Patients with LNM had a poor prognosis. Many studies showed that the pathological status of pelvic LN is the independent predictor of death in BCa patients [40, 41]. Previous investigations showed that the prognosis of patients can be predicted by radiomics. Piotr et al. [42] discovered that radiomics features had prognostic value in predicting the overall survival of BCa patients. We tested combined model 's ability to forecast the prognosis of BCa patients. We found that combined model showed excellent risk stratification performance in the total cohort, suggesting that our model is promising for long-term management of BCa patients. However, the combined model showed no risk stratification difference for the external test set. A likely reason for this is that selection bias occurred in our external test set. In the training set, less than 8% (3/38) patients with pathologically confirmed LNM had PFS > 30 months, while in the external test set, 40% (4/10) patients with LNM had PFS > 30 months.

Our research still has several limitations. First, this was a retrospective study, and our results may be influenced by selection bias.
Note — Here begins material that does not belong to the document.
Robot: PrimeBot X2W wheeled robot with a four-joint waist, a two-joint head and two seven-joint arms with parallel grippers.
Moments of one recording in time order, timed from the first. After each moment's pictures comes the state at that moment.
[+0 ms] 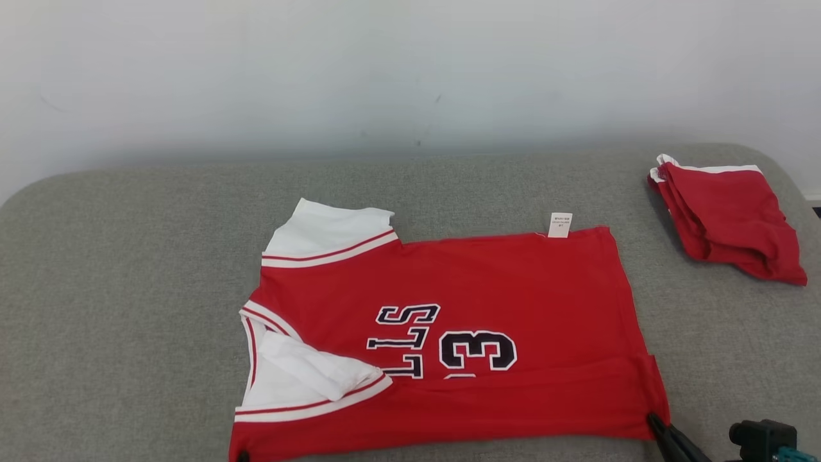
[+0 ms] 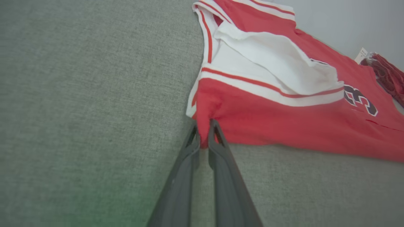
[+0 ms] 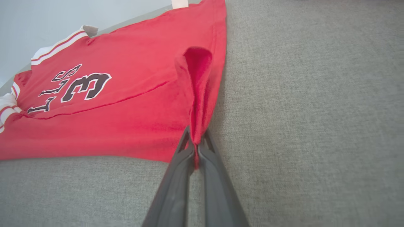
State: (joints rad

Second, our study used manual segmentation to delineate the ROI, which may lead to deviations. Therefore, we intend to use automatic segmentation in future research [43]. Third, our data were gathered from two centers and varying CT scanners, so we used the combat compensation method to eliminate the negative influence of different protocols and CT scanners. Fourth, in order to standardize the development of predictive models, we referenced the Transparent Reporting of a multivariable prediction model for Individual Prognosis or Diagnosis (TRIPOD) [44] guideline and chose the type 3 to separate the training set and external test set. After that, we will try to group the patients randomly to explore whether the performance of the model is improved. Finally, we extracted radiomics features only from CT images, it’s uncertain whether multiparametric MRI is more helpful. In future studies, we will expand the sample size, in cooperation with international centers and add multidimensional data (e.g., MRI, ultrasound, genomics and pathology) to study the relationship between BCa lesions and LNM to improve the stability and generalization of the predictive models.

Conclusion

Our proposed combined model using three-phase CT images is a non-invasive, readily available, and effective LNM prediction tool for BCa patients. We recommend its inclusion in BCa predictive models for improved monitoring and adjuvant clinical trial design to narrow the gap between radiology and precision healthcare.